PROBLEM STATEMENT:
Reprint the entire listing exactly.

RECORDS TO USE:

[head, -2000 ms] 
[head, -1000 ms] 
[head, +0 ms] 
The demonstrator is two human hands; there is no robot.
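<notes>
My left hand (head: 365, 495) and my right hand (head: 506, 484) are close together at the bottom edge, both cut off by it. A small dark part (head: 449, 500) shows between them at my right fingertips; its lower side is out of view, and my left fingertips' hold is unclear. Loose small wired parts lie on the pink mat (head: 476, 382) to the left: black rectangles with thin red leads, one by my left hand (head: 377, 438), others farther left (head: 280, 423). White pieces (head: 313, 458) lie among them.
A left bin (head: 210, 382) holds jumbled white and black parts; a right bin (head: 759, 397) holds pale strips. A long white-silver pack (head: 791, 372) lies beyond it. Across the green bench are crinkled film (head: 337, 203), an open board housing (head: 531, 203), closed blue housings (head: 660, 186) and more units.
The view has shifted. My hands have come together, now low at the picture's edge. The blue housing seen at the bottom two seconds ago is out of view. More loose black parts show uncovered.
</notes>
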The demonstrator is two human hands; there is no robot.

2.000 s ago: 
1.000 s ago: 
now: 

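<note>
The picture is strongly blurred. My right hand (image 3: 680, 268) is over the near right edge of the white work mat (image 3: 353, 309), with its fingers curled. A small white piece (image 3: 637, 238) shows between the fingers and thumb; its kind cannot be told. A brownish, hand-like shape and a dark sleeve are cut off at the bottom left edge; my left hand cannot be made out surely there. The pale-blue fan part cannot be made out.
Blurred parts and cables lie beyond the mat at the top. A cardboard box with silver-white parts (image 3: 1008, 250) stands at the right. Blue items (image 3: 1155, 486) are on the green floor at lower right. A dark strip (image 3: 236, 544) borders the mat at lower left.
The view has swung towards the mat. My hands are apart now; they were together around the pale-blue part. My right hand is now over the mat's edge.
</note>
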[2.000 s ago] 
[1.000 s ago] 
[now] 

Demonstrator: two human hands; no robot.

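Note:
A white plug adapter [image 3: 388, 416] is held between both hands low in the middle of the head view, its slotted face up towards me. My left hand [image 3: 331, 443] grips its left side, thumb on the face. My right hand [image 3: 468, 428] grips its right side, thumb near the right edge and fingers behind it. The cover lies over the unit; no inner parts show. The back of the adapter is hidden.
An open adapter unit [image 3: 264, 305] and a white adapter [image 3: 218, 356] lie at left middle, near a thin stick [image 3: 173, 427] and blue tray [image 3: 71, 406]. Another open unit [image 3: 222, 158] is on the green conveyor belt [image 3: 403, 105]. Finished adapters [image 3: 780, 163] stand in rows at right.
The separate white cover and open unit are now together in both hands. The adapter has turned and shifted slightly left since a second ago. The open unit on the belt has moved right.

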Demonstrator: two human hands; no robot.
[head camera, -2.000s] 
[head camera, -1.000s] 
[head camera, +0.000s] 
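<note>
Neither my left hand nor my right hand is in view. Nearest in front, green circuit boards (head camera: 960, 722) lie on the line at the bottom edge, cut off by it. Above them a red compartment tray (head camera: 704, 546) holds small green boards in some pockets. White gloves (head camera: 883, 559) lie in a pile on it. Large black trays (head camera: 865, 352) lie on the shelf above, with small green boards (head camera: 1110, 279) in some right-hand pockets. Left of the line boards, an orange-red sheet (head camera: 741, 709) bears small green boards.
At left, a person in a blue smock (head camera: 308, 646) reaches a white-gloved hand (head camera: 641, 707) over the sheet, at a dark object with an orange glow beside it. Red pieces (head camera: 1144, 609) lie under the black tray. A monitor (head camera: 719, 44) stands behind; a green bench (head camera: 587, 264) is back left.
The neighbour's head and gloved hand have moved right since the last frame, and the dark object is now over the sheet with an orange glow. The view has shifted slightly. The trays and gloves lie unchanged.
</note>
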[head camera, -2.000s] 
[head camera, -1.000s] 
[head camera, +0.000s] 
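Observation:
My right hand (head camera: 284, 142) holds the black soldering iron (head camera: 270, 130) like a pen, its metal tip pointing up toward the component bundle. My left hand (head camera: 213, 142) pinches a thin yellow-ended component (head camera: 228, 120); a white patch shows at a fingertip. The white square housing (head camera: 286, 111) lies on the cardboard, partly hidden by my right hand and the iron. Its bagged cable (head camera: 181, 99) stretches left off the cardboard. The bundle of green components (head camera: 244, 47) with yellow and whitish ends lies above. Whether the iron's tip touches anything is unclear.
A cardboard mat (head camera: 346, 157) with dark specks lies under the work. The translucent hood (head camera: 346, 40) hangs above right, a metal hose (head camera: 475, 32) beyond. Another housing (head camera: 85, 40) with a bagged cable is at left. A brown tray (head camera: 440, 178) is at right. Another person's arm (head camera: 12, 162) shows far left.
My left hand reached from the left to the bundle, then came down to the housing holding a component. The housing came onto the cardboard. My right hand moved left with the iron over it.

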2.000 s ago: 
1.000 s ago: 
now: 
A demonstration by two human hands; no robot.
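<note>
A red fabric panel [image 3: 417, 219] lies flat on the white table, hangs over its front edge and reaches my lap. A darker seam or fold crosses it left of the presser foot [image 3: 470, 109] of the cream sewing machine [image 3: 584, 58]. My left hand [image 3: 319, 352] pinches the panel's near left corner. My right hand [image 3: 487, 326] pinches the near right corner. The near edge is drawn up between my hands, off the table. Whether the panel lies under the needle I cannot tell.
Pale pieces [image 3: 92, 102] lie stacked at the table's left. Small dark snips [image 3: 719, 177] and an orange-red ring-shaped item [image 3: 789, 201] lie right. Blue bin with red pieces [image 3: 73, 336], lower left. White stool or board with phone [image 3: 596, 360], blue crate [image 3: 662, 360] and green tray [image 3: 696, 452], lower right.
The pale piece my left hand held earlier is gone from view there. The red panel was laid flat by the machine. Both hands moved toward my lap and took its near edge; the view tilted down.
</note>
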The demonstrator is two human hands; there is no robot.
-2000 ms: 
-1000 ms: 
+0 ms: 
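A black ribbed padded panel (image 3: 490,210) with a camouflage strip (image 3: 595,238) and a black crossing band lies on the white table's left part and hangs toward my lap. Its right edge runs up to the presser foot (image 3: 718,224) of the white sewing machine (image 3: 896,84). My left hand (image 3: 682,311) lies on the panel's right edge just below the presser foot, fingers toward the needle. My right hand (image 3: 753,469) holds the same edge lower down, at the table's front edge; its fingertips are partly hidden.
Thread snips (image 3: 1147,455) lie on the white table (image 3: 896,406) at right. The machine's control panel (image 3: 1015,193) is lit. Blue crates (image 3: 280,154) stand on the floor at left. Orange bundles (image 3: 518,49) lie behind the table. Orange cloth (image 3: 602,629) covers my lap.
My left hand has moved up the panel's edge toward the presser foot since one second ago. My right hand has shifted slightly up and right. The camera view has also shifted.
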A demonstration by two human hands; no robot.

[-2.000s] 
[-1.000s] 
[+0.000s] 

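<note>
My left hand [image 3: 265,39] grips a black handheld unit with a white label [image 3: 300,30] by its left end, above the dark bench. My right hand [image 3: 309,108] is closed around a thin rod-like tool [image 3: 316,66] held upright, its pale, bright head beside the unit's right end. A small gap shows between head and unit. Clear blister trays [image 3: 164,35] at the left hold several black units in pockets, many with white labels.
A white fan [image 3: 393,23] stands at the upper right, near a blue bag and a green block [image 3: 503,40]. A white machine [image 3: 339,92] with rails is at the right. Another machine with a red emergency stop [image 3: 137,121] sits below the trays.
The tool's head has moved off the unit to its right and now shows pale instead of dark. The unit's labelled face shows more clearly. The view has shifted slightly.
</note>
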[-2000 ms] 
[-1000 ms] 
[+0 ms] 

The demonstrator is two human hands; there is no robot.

EXPECTED ANSWER:
[head, -2000 ms] 
[head, -1000 ms] 
[head, +0 ms] 
The demonstrator is two human hands; there is no robot.
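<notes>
My left hand (head: 365, 495) and my right hand (head: 506, 484) are close together at the bottom edge, both cut off by it. A small dark part (head: 449, 500) shows between them at my right fingertips; its lower side is out of view, and my left fingertips' hold is unclear. Loose small wired parts lie on the pink mat (head: 476, 382) to the left: black rectangles with thin red leads, one by my left hand (head: 377, 438), others farther left (head: 280, 423). White pieces (head: 313, 458) lie among them.
A left bin (head: 210, 382) holds jumbled white and black parts; a right bin (head: 759, 397) holds pale strips. A long white-silver pack (head: 791, 372) lies beyond it. Across the green bench are crinkled film (head: 337, 203), an open board housing (head: 531, 203), closed blue housings (head: 660, 186) and more units.
The view has shifted. My hands have come together, now low at the picture's edge. The blue housing seen at the bottom two seconds ago is out of view. More loose black parts show uncovered.
</notes>
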The demonstrator is two human hands; there is no robot.

2.000 s ago: 
1.000 s ago: 
now: 

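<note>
The picture is strongly blurred. My right hand (image 3: 680, 268) is over the near right edge of the white work mat (image 3: 353, 309), with its fingers curled. A small white piece (image 3: 637, 238) shows between the fingers and thumb; its kind cannot be told. A brownish, hand-like shape and a dark sleeve are cut off at the bottom left edge; my left hand cannot be made out surely there. The pale-blue fan part cannot be made out.
Blurred parts and cables lie beyond the mat at the top. A cardboard box with silver-white parts (image 3: 1008, 250) stands at the right. Blue items (image 3: 1155, 486) are on the green floor at lower right. A dark strip (image 3: 236, 544) borders the mat at lower left.
The view has swung towards the mat. My hands are apart now; they were together around the pale-blue part. My right hand is now over the mat's edge.
</note>
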[2.000 s ago] 
[1.000 s ago] 
[now] 

Demonstrator: two human hands; no robot.

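Note:
A white plug adapter [image 3: 388, 416] is held between both hands low in the middle of the head view, its slotted face up towards me. My left hand [image 3: 331, 443] grips its left side, thumb on the face. My right hand [image 3: 468, 428] grips its right side, thumb near the right edge and fingers behind it. The cover lies over the unit; no inner parts show. The back of the adapter is hidden.
An open adapter unit [image 3: 264, 305] and a white adapter [image 3: 218, 356] lie at left middle, near a thin stick [image 3: 173, 427] and blue tray [image 3: 71, 406]. Another open unit [image 3: 222, 158] is on the green conveyor belt [image 3: 403, 105]. Finished adapters [image 3: 780, 163] stand in rows at right.
The separate white cover and open unit are now together in both hands. The adapter has turned and shifted slightly left since a second ago. The open unit on the belt has moved right.
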
Demonstrator: two human hands; no robot.
[head camera, -2.000s] 
[head camera, -1.000s] 
[head camera, +0.000s] 
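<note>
Neither my left hand nor my right hand is in view. Nearest in front, green circuit boards (head camera: 960, 722) lie on the line at the bottom edge, cut off by it. Above them a red compartment tray (head camera: 704, 546) holds small green boards in some pockets. White gloves (head camera: 883, 559) lie in a pile on it. Large black trays (head camera: 865, 352) lie on the shelf above, with small green boards (head camera: 1110, 279) in some right-hand pockets. Left of the line boards, an orange-red sheet (head camera: 741, 709) bears small green boards.
At left, a person in a blue smock (head camera: 308, 646) reaches a white-gloved hand (head camera: 641, 707) over the sheet, at a dark object with an orange glow beside it. Red pieces (head camera: 1144, 609) lie under the black tray. A monitor (head camera: 719, 44) stands behind; a green bench (head camera: 587, 264) is back left.
The neighbour's head and gloved hand have moved right since the last frame, and the dark object is now over the sheet with an orange glow. The view has shifted slightly. The trays and gloves lie unchanged.
</note>
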[head camera, -2.000s] 
[head camera, -1.000s] 
[head camera, +0.000s] 
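Observation:
My right hand (head camera: 284, 142) holds the black soldering iron (head camera: 270, 130) like a pen, its metal tip pointing up toward the component bundle. My left hand (head camera: 213, 142) pinches a thin yellow-ended component (head camera: 228, 120); a white patch shows at a fingertip. The white square housing (head camera: 286, 111) lies on the cardboard, partly hidden by my right hand and the iron. Its bagged cable (head camera: 181, 99) stretches left off the cardboard. The bundle of green components (head camera: 244, 47) with yellow and whitish ends lies above. Whether the iron's tip touches anything is unclear.
A cardboard mat (head camera: 346, 157) with dark specks lies under the work. The translucent hood (head camera: 346, 40) hangs above right, a metal hose (head camera: 475, 32) beyond. Another housing (head camera: 85, 40) with a bagged cable is at left. A brown tray (head camera: 440, 178) is at right. Another person's arm (head camera: 12, 162) shows far left.
My left hand reached from the left to the bundle, then came down to the housing holding a component. The housing came onto the cardboard. My right hand moved left with the iron over it.
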
2.000 s ago: 
1.000 s ago: 
now: 
A demonstration by two human hands; no robot.
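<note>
A red fabric panel [image 3: 417, 219] lies flat on the white table, hangs over its front edge and reaches my lap. A darker seam or fold crosses it left of the presser foot [image 3: 470, 109] of the cream sewing machine [image 3: 584, 58]. My left hand [image 3: 319, 352] pinches the panel's near left corner. My right hand [image 3: 487, 326] pinches the near right corner. The near edge is drawn up between my hands, off the table. Whether the panel lies under the needle I cannot tell.
Pale pieces [image 3: 92, 102] lie stacked at the table's left. Small dark snips [image 3: 719, 177] and an orange-red ring-shaped item [image 3: 789, 201] lie right. Blue bin with red pieces [image 3: 73, 336], lower left. White stool or board with phone [image 3: 596, 360], blue crate [image 3: 662, 360] and green tray [image 3: 696, 452], lower right.
The pale piece my left hand held earlier is gone from view there. The red panel was laid flat by the machine. Both hands moved toward my lap and took its near edge; the view tilted down.
</note>
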The demonstrator is two human hands; there is no robot.
-2000 ms: 
-1000 ms: 
+0 ms: 
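A black ribbed padded panel (image 3: 490,210) with a camouflage strip (image 3: 595,238) and a black crossing band lies on the white table's left part and hangs toward my lap. Its right edge runs up to the presser foot (image 3: 718,224) of the white sewing machine (image 3: 896,84). My left hand (image 3: 682,311) lies on the panel's right edge just below the presser foot, fingers toward the needle. My right hand (image 3: 753,469) holds the same edge lower down, at the table's front edge; its fingertips are partly hidden.
Thread snips (image 3: 1147,455) lie on the white table (image 3: 896,406) at right. The machine's control panel (image 3: 1015,193) is lit. Blue crates (image 3: 280,154) stand on the floor at left. Orange bundles (image 3: 518,49) lie behind the table. Orange cloth (image 3: 602,629) covers my lap.
My left hand has moved up the panel's edge toward the presser foot since one second ago. My right hand has shifted slightly up and right. The camera view has also shifted.
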A demonstration by two human hands; no robot.

[-2.000s] 
[-1.000s] 
[+0.000s] 

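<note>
My left hand [image 3: 265,39] grips a black handheld unit with a white label [image 3: 300,30] by its left end, above the dark bench. My right hand [image 3: 309,108] is closed around a thin rod-like tool [image 3: 316,66] held upright, its pale, bright head beside the unit's right end. A small gap shows between head and unit. Clear blister trays [image 3: 164,35] at the left hold several black units in pockets, many with white labels.
A white fan [image 3: 393,23] stands at the upper right, near a blue bag and a green block [image 3: 503,40]. A white machine [image 3: 339,92] with rails is at the right. Another machine with a red emergency stop [image 3: 137,121] sits below the trays.
The tool's head has moved off the unit to its right and now shows pale instead of dark. The unit's labelled face shows more clearly. The view has shifted slightly.
</note>
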[-2000 ms] 
[-1000 ms] 
[+0 ms] 

The demonstrator is two human hands; there is no robot.

This exercise requires nothing more.